Ich präsentiere Ihnen eine wertvolle, schön erhaltene und faszinierende Reichsbanknote aus deutschem Hause. Bei der Banknote handelt es sich um eine seltene Sammlernote, die original ist. Ein Gedicht der Numismatikgeschichte.
Gerade die schöne Erhaltung, die Originalität, das Zeitzeugnis aus einem besonderen Teil der Geschichte, die Existenz aus dem hohenzollerischen Landeskommunal – Verband, die Burg und das Wappen der Hohenzollern sowie die Seltenheit und das Alter von 100 Jahren machen dieser Geldschein zu etwas ganz Besonderem.

Die Reichsbanknote wird aus einer Sammlung verkauft und ist sehr schön erhalten, wie Sie auf den Fotos erkennen können. Ein Traum von einem Numismatikstück.
Die Banknote hat für ihr Alter von 100 Jahren wenig Gebrauchsspuren, kann als vorzüglich bewertet werden und darf sich somit als rares Sammlerstück in einem wunderschönen Zustand schätzen, eben eine besondere Rechsbanknote.
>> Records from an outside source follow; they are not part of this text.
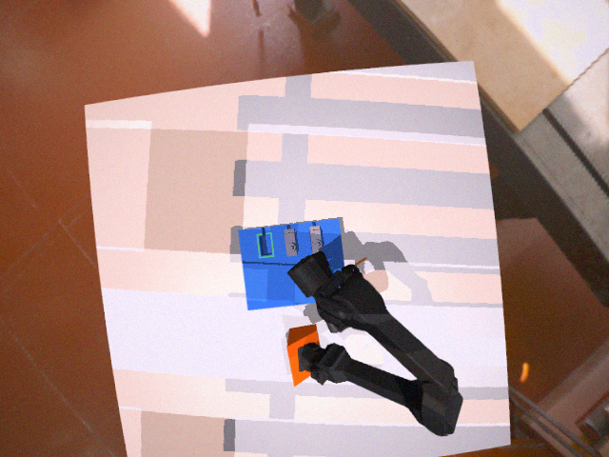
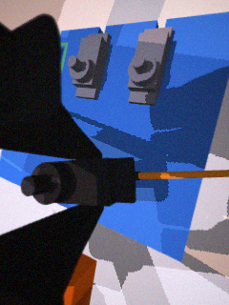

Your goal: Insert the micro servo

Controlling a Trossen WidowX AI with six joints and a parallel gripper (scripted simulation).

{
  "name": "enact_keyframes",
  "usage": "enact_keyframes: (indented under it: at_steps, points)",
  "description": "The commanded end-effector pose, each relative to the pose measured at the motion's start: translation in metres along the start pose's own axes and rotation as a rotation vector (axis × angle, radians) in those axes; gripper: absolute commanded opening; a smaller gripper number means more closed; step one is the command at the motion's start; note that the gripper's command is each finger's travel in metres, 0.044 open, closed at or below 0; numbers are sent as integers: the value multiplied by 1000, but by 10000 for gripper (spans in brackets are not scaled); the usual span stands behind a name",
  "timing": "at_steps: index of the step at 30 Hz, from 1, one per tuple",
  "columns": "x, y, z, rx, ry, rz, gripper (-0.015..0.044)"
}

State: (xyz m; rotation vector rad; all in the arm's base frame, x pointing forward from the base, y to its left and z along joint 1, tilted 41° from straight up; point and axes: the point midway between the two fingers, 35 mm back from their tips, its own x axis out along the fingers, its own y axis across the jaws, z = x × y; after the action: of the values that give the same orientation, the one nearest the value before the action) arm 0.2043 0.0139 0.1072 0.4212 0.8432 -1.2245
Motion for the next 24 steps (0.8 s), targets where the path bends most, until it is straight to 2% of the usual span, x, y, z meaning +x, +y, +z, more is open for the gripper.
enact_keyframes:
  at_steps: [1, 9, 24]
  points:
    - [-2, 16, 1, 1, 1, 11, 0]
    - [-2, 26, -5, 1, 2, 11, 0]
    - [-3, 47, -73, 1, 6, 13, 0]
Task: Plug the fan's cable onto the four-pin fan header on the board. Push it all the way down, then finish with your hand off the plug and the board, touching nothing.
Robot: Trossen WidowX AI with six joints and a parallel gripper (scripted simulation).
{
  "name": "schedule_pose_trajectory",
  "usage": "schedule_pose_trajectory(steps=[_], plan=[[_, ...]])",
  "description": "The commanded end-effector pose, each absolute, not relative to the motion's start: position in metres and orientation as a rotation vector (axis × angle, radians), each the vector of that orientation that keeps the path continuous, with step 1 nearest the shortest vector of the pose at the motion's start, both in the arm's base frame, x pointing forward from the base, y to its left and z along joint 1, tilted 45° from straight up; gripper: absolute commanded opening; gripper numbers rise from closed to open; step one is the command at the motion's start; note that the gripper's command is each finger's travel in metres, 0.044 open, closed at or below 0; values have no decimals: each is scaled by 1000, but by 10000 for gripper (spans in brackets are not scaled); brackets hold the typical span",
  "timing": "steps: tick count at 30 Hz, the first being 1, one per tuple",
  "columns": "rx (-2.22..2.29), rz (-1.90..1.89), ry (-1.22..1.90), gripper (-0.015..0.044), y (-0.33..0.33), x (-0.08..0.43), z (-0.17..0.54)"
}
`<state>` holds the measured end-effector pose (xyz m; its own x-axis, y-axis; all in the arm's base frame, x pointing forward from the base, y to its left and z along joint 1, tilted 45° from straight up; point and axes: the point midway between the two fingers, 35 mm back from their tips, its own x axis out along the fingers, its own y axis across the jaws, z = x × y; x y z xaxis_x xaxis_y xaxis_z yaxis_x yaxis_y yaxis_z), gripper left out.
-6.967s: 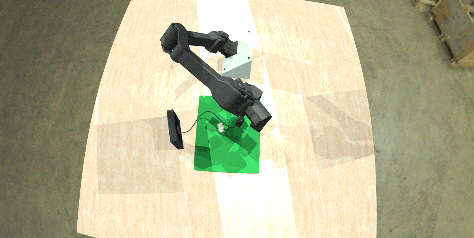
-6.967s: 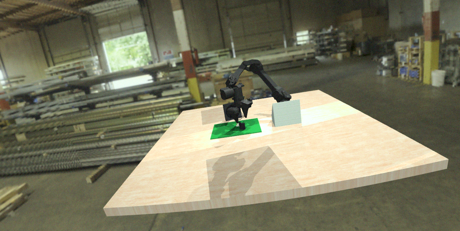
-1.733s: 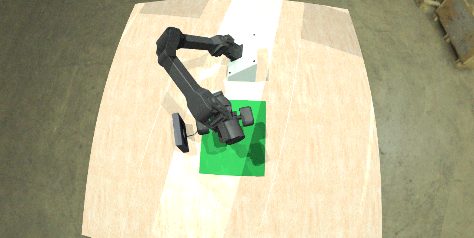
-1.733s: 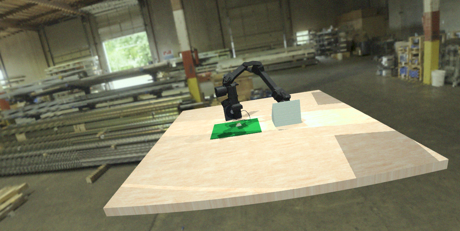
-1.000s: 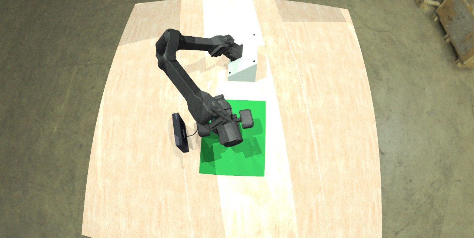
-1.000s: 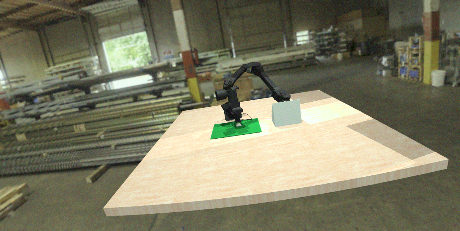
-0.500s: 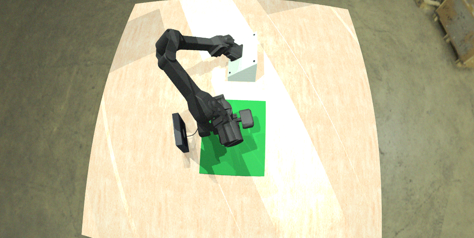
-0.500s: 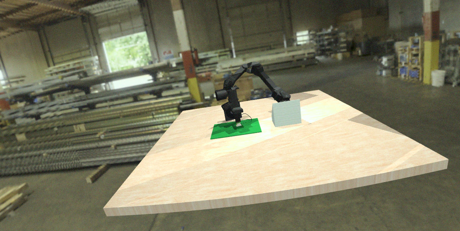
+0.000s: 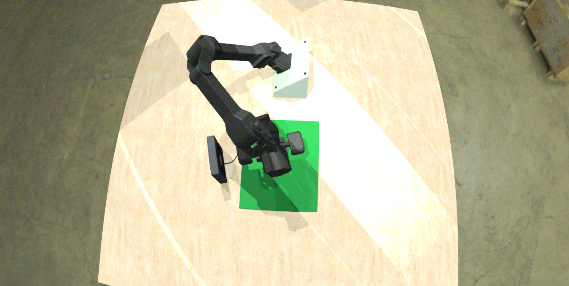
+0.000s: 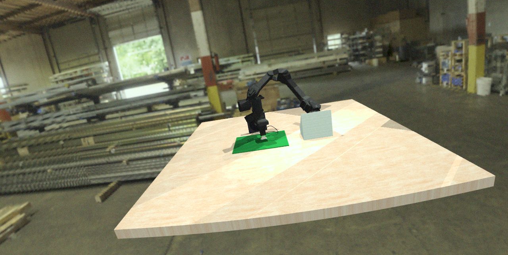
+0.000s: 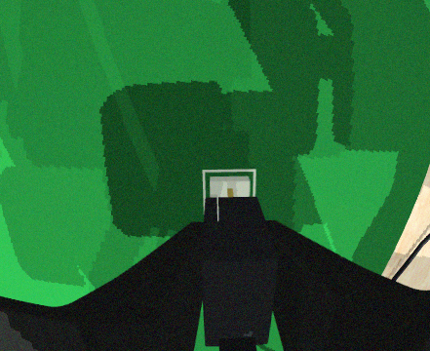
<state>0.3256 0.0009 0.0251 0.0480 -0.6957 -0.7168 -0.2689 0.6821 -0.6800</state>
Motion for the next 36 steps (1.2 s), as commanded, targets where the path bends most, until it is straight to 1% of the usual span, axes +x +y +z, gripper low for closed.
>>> schedule_pose_trajectory(steps=[1, 36], plan=[[-831, -390, 1531, 0, 0, 326, 25], [-832, -391, 1531, 0, -14, 327, 11]])
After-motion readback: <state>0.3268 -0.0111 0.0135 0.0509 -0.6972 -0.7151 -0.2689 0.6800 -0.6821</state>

Bei der Banknote handelt es sich um ein besonderes Stück, das wie abgebildet gesammelt werden kann. Bei grösserer Anzahl von Noten bekommen Sie ein wunderschönes Stück, das wie auf den Fotos abgebildet ist und natürlich original ist.

Gerne gebe ich Ihnen eine kurze Anektote zur Hyperinflation von 1914 – 1923:

Krieg kostet Geld, viel Geld. Geld, das ein Staat für Waffen, Munition, Soldaten, Verpflegung, Transport und Logistik ausgeben muss. Der Erste Weltkrieg verschlang enorme finanzielle Ressourcen. Geld, das das Deutsche Reich gar nicht besass. Die Ersparnisse des Staates hätten im Sommer 1914 eigentlich nur für zwei Tage der überaus teuren Kriegsführung ausgereicht. Der Krieg dauerte aber mehr als vier Jahre.
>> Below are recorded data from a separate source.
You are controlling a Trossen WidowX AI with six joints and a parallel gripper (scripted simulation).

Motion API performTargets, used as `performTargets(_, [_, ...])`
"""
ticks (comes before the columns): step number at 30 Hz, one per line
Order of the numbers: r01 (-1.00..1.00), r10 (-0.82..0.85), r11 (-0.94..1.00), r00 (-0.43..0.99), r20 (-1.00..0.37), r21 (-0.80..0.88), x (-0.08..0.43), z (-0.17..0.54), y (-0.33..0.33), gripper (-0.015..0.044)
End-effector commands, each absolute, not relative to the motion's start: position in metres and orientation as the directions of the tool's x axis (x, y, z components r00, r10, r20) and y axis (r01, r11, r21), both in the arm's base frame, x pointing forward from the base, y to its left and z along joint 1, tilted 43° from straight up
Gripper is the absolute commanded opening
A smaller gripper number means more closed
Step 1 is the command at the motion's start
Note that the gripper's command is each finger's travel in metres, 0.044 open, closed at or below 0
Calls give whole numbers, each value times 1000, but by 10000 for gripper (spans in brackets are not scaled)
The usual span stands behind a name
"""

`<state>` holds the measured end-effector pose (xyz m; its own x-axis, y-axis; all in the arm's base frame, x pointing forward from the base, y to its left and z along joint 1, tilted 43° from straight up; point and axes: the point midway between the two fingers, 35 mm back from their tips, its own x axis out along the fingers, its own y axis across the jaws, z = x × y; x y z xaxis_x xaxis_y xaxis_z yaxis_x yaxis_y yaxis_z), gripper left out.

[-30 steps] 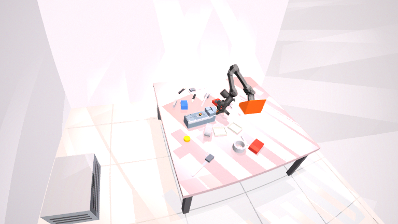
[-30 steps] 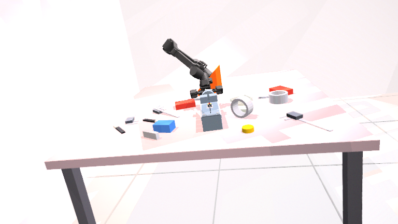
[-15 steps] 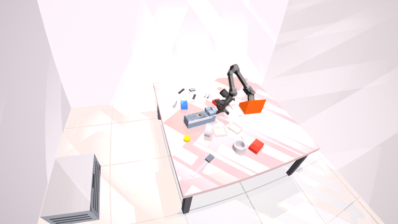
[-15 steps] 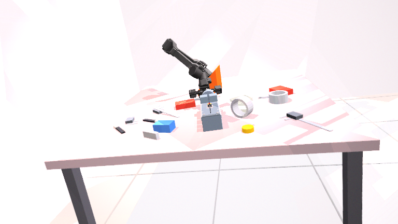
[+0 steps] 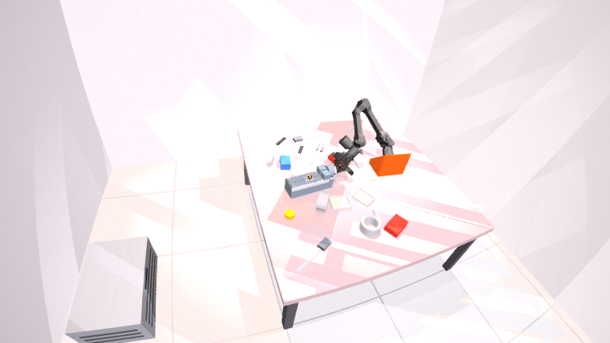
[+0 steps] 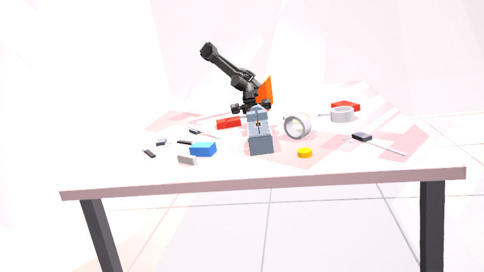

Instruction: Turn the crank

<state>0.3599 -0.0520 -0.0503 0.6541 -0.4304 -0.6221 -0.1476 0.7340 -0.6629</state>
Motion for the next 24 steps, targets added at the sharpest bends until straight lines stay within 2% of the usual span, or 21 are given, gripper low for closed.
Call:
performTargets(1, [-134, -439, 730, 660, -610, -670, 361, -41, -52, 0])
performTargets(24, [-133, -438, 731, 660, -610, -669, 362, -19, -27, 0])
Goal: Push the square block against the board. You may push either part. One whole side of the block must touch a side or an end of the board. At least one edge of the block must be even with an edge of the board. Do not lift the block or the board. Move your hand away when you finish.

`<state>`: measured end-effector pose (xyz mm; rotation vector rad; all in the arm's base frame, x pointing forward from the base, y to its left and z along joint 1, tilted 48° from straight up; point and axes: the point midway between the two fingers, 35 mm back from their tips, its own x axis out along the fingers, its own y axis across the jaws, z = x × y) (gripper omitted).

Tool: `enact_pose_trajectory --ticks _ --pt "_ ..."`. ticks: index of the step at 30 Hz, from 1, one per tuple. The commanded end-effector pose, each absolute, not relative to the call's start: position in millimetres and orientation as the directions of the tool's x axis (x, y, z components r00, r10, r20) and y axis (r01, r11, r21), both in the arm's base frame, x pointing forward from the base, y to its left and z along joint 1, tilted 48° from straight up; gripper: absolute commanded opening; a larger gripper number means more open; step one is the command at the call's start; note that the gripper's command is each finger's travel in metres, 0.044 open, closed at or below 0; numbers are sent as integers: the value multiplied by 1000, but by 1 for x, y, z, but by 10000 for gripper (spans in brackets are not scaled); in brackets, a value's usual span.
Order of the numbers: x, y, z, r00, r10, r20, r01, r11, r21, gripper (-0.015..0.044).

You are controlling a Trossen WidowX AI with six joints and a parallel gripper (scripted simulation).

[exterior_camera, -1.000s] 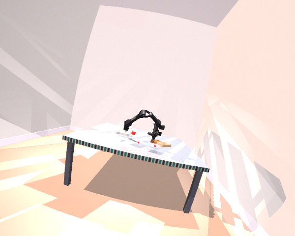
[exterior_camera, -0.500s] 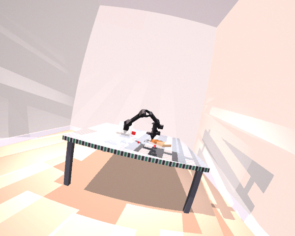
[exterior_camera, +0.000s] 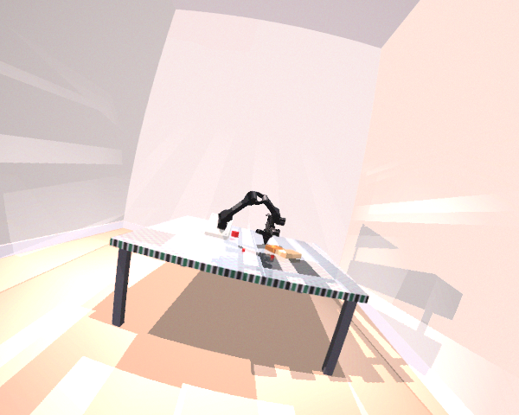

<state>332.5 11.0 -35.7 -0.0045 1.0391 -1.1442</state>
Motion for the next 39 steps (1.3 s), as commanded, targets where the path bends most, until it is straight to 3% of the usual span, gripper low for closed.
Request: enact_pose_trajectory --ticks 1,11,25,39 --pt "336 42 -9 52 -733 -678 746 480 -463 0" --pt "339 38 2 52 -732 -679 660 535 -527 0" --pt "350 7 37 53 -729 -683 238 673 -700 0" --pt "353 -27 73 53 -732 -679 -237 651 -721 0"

Die deutsche Reichsleitung war davon überzeugt, den Krieg zu gewinnen. Die Kosten des Krieges sollte dann der besiegte Gegner zahlen – eine Rechnung, die nicht aufging.

Doch nicht nur Deutschland hatte auf diese Weise kalkuliert, auch die alliierten Gegner waren von ähnlichen Überlegungen ausgegangen. Das besiegte Deutschland musste daher im Versailler Friedensvertrag den enormen Schadensersatzforderungen zustimmen.

Zu Beginn der 1920er-Jahre hatte das Deutsche Reich deshalb bei den Siegermächten riesige Schulden – und zusätzlich auch noch bei der eigenen Bevölkerung. Denn die hatte während der Kriegsjahre dem Staat Millionen von Mark für die Kriegskosten vorgestreckt – in sogenannten Kriegsanleihen.

Die Weimarer Republik stand also wirtschaftlich mit dem Rücken zur Wand. Sie musste das kriegsgeschüttelte Land wieder aufrichten, Kriegsanleihen an die eigene Bevölkerung zurückzahlen und Geld für die Reparationsleistungen aufbringen.
Um seinen Zahlungsverpflichtungen nachzukommen, brachte die Regierung mehr und mehr Geld in Umlauf, auch wenn es für die immer höhere Anzahl Banknoten keine materiellen Gegenwerte im Land gab. Die Menschen rechneten bald in Bündeln statt Scheinen. Geld wurde in Schubkarren transportiert, Bündel als Heizmaterial zweckentfremdet, die Rückseite als Schmierpapier benutzt.

Saniert waren dagegen die Schuldner. Wer sich etwa 1921 für ein Haus oder anderen Grundbesitz verschuldet hatte, der war über Nacht seine Schulden los.